Brief →
Down to the last line, print the data that follows exactly, without its pictures.

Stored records
'''

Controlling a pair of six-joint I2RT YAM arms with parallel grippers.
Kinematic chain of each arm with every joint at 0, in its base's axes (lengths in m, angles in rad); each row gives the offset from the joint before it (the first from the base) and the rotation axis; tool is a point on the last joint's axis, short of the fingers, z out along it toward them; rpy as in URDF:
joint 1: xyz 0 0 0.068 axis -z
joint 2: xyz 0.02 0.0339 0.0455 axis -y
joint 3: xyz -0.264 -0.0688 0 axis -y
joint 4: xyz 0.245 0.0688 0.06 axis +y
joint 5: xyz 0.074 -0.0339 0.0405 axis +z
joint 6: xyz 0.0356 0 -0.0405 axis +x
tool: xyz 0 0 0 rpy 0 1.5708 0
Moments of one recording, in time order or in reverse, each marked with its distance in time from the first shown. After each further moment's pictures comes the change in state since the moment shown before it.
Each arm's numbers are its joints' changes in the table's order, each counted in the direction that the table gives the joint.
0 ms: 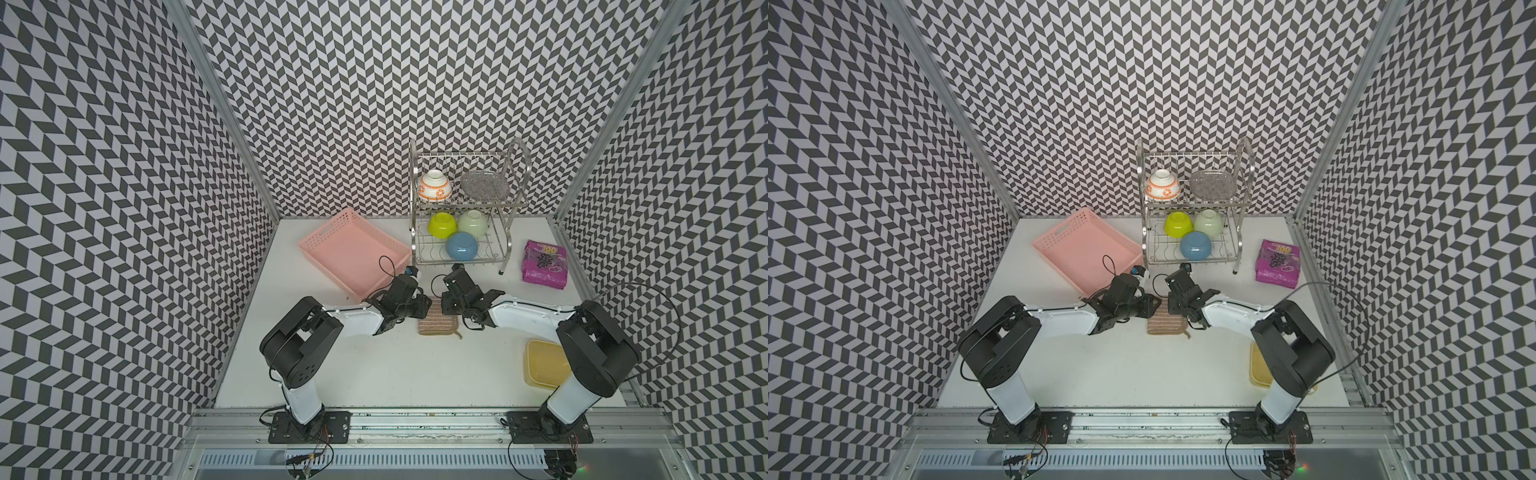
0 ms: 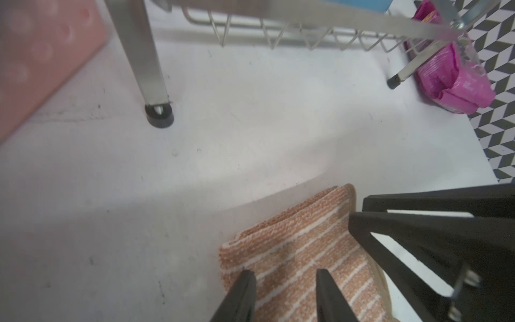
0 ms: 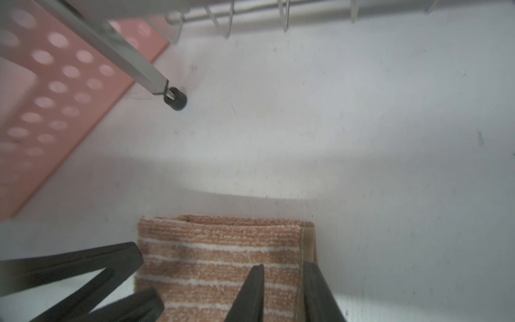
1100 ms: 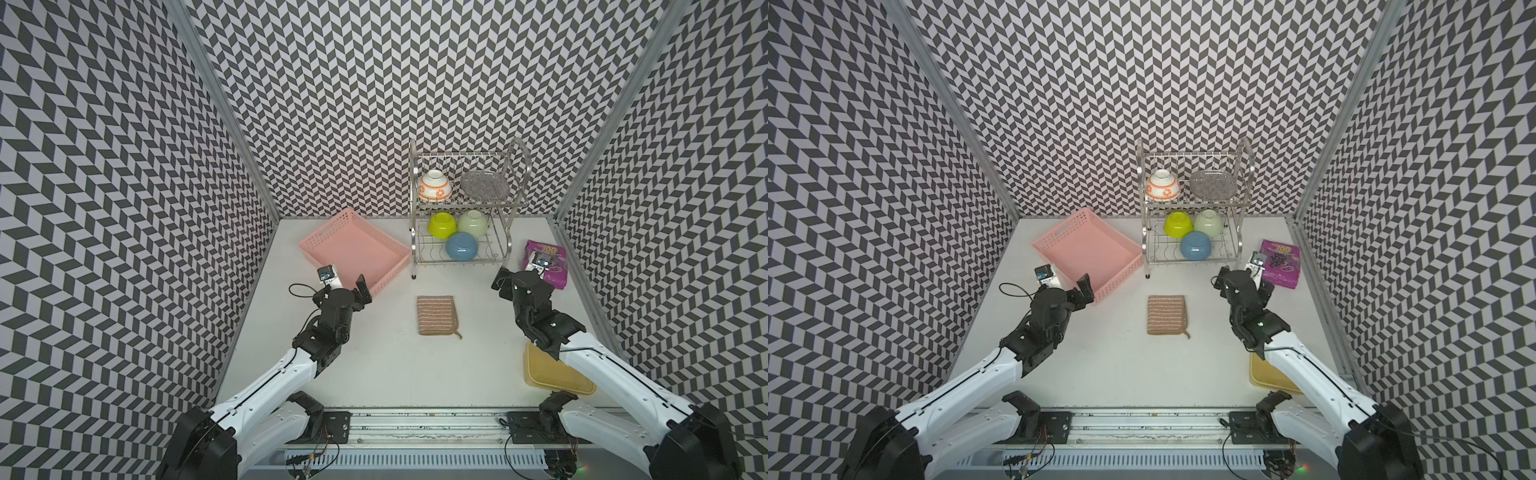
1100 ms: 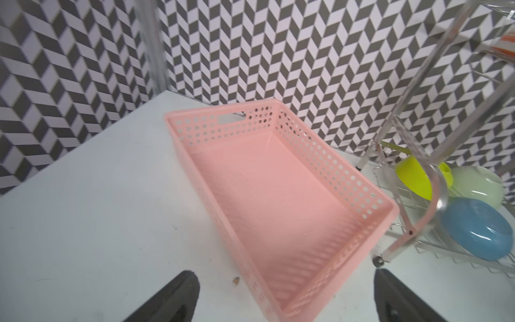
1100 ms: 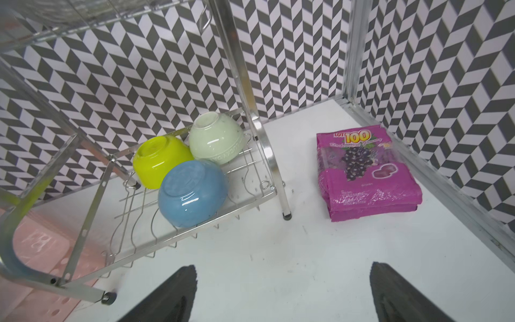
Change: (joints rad) left arm -0.239 0.764 -0.400 0.063 0.644 0.048; right arm 0.209 0.629 -0.292 -0.117 -0.445 -0.081
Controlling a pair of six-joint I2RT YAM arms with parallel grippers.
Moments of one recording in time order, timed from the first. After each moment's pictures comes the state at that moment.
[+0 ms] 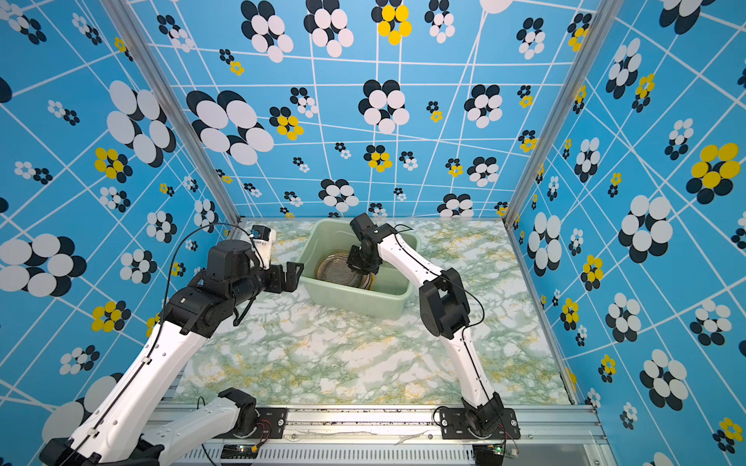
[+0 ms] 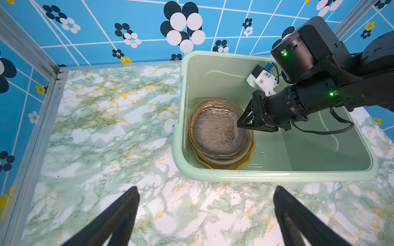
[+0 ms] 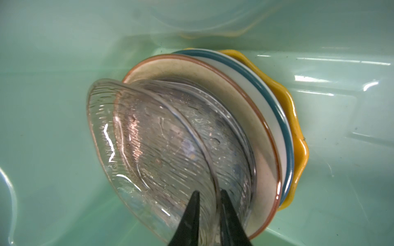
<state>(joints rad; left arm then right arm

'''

Final answer →
Controlling a pair of six-joint I2RT YAM arms with parallel grippers.
Kinematic chain of each arm with every joint at 0, in its base's axes (lengths in m, angles in rad); each row gives the offset from the joint before it (the first from the base) and the rotation axis; tool is a point on the last joint's axis, short of the fingers, z out along it toward them; rpy as in URDF:
joint 1: xyz 0 0 0.068 axis -z
joint 2: xyz 0.02 0.0339 0.0455 axis -y
joint 3: xyz -0.264 -0.0688 0 axis -y
joint 4: xyz 0.245 0.0688 0.06 axis +y
joint 5: xyz 0.074 -0.0339 0.0405 axis +z
joint 6: xyz 0.0356 0 -0.0405 axis +x
tool: xyz 0 0 0 rpy 0 1.5708 0
Moments of one recording, in time order or in reverse, each marked with its distance in time from the first shown. After each further moment's pictures comes the change in state since the moment shown before it.
Each arm's numbers are its joints' changes in the table's order, each counted in the direction that the table gives the joint.
0 ms: 
0 ms: 
0 ms: 
1100 ms: 
1100 ms: 
1100 ms: 
Change: (joints rad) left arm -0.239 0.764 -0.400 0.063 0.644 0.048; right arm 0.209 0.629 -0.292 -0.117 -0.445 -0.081
Controlling a pair of six-joint I2RT YAM arms with parallel grippers.
Moments of one recording in time order, timed from the first. After each moment's pictures comes the state at that moment.
[+0 ms] 
[+0 ms] 
[+0 ms] 
<state>(joints rad; left arm then right arm

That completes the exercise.